Wearable technology’s impact on the manufacturing industry
Monday, August 03, 2015
If you think wearable technology like Google Glass or the Apple Watch are just part of a fad, think again. According to a study released by Juniper Research, titled "Smart Wearable Devices: Fitness, Healthcare, Entertainment & Enterprise: 2013-2018," many people are already thinking of the ways to use wearable technology for manufacturing.
Wearable Technology is Here
Automation World ran an article online June 10, "Wearable Technology Hits the Factory Floor," describing how one software manufacturer called APX updated the software it sells so that it allows for connectivity to wearable technology, including Google Glass and Apple Watch.
Using wearable technology allows workers to get information, systems and applications with just voice commands and not a computer or phone. This allows for workers to stay at their workplace while receiving information they need right away without stepping away from the production line.
Jon Marshall of Minnesota-based V.I.O. says of how many manufacturers already have begun using wearable technology, "The adrenaline sports embrace of POV cameras is easy to identify: they allowed users to focus on the moment, not the equipment. The same applies for business use of wearable tech," Marshall says.

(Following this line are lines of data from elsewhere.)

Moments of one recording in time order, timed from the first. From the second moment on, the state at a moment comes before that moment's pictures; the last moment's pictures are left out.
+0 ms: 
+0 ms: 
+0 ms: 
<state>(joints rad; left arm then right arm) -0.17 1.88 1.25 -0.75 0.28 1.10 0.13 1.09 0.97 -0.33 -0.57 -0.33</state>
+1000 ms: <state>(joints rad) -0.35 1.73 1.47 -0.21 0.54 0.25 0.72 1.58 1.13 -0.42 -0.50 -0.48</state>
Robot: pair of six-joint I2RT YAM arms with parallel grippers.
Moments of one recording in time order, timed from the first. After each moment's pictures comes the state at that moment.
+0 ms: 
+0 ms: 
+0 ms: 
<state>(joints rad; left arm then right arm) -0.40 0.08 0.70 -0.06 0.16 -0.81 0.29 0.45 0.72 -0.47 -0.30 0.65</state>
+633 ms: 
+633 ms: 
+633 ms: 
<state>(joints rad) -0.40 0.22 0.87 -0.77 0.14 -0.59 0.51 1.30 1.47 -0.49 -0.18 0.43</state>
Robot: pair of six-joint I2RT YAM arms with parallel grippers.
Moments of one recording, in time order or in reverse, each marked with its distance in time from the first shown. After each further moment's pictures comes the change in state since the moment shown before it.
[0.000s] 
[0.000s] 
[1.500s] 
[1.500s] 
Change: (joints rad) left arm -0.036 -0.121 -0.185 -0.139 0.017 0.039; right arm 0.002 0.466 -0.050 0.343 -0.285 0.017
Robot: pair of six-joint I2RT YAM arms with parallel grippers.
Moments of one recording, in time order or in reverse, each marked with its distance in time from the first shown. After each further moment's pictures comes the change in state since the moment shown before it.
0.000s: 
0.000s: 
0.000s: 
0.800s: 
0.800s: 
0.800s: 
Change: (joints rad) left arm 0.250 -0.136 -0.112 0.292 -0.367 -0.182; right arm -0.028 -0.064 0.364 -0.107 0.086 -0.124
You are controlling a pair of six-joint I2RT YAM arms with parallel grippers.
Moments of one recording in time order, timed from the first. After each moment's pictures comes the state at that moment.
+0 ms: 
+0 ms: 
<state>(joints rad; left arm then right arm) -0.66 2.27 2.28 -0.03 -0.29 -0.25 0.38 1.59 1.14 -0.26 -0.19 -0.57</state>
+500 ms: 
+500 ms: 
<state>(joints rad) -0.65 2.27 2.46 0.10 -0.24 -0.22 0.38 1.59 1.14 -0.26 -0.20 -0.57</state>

"Manufacturers have used mounted security or IP cameras for decades. Now, using wearable technology, video solutions can be more mobile and allow for more uses. “From a maintenance perspective, plant operations managers would be able to see workflow and potential issues in real-time, from a remote location if necessary. Or, with archiving video, managers could capture footage for review and implementation of preventative maintenance procedures."
In the Field
According to Gartner Research Director Angela McIntyre, the role of wearables for factory field service helps field technicians find and fix problems rapidly, with a savings of nearly $1 billion a year starting in three to five years. With a diagnostic panel strapped to an employee's arm, they could plug into the equipment and quickly find the problem, and then have the device receive instructions on what repair protocols they need.
Let's Catch Up
Wearable technology is a valuable tool in manufacturing by making production workers more efficient. It cuts time for doing tasks, and appears to be expanding at an exponential rate. Presently, smartwatch applications are most common, with heads-up glass displays such as Google Glass closing in.
Five Essentials of Wearable Device Success in Manufacturing
While wearable technology has a large role to play in the manufacturing process, to succeed it must meet five needs.
- Value — When a wearable device allows for informed, immediate decision-making on the factory floor about health and work activities, like any other buying decision, cost-sensitivity and strong reliability are the keys to long-term success.
- Comfort — If the device is uncomfortable, fits badly, or gives irrelevant information, wearers will simply not bother and get needed information elsewhere.
- Portability — Workers have access to the wearable device at all times; charging time is quick.
- Multi-functional — This allows for leveraging technology. A forklift driver may already wear headphones. Why not combine that with exact locations via GPS or radio-tagging for item locations of things that are ready to be shipped?
- Fashionable — More manufacturers of wearable technology are partnering with design firms to give their devices a more fashionable look. It the device is wearable, then it should be fashionable.
While the market for personal use of wearable device is huge and still growing, so is the market for industrial use of wearable technology. Wearable tech at the workplace improves productivity, employee safety and factory floor efficiency. It is the next step in how technology positively impacts the manufacturing process.